Your goal » Whenever the word "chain" turns up in a line of the data below, copy that line.

** Opening Data excerpt block **

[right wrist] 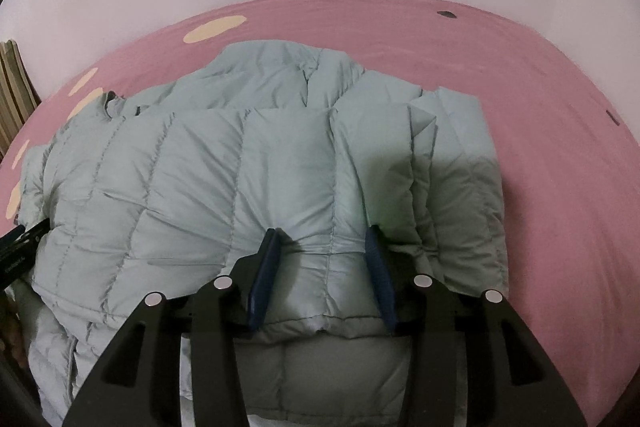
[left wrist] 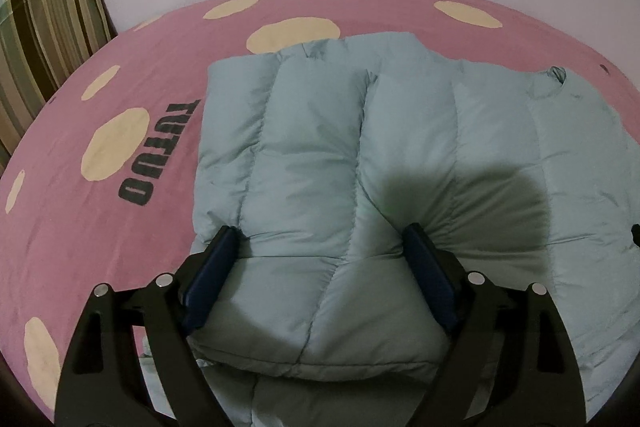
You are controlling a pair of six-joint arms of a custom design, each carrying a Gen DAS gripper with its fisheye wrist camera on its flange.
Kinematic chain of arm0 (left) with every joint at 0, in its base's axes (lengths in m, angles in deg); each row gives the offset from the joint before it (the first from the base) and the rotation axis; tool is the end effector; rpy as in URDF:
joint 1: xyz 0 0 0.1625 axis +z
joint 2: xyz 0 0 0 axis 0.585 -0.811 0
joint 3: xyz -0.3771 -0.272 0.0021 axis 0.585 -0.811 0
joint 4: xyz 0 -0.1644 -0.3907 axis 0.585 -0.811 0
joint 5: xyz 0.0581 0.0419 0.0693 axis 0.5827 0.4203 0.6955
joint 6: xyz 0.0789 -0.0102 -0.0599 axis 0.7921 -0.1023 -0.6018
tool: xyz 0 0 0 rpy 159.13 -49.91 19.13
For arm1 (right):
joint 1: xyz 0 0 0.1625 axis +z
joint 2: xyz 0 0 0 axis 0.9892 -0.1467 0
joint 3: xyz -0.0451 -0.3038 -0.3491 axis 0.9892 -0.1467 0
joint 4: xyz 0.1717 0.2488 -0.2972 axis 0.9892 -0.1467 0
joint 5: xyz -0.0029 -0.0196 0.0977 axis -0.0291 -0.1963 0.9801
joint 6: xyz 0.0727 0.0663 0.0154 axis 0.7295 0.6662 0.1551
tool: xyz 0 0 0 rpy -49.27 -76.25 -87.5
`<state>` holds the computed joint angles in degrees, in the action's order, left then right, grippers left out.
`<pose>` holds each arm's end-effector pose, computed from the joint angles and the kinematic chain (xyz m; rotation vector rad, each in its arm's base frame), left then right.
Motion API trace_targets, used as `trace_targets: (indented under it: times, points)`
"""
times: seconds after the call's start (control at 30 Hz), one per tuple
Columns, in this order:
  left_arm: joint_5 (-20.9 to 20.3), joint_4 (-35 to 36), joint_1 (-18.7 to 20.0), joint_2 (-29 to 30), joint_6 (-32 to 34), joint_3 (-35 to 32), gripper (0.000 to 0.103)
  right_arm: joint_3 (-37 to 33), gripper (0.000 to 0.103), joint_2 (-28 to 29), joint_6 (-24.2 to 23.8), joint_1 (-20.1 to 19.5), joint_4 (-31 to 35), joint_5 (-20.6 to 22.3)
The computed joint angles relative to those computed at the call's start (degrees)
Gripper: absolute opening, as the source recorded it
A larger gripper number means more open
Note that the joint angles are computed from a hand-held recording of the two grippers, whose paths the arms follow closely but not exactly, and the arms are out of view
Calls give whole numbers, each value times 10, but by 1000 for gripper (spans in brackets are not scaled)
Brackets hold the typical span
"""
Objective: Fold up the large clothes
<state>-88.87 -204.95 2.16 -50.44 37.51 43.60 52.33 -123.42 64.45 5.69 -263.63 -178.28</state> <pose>-0.2781 -0.4933 0.0731 0.3655 2.1703 -0.7101 0.0524 -0.4419 0.2904 0.0099 -2.2078 0.9094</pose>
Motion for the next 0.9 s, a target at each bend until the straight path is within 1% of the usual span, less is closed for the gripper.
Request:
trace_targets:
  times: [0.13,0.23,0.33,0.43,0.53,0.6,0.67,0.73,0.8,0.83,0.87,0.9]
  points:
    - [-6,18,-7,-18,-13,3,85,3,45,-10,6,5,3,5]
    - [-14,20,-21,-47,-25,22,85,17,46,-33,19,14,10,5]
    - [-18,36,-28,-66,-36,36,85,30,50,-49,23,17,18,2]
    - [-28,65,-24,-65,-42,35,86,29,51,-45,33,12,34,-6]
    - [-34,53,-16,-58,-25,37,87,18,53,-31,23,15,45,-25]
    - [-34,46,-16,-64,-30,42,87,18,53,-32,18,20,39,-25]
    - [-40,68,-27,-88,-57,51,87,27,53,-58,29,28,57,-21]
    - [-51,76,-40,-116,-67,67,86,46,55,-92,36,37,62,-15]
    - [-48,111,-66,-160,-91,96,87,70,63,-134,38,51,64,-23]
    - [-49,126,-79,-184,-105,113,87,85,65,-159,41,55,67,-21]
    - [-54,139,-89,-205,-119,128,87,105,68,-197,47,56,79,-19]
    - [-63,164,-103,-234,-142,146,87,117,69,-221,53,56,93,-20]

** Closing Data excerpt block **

Response for this exercise »
Kinematic chain of arm0 (left) with every joint at 0, in its base's axes (lengths in m, angles in deg); each row gives the offset from the joint before it (the first from the base) and the rotation axis; tool is the end effector; rpy as in URDF:
`<pose>` holds each arm's end-effector pose, computed from the joint angles and the kinematic chain (xyz m; rotation vector rad, each in its arm's base frame), left then right.

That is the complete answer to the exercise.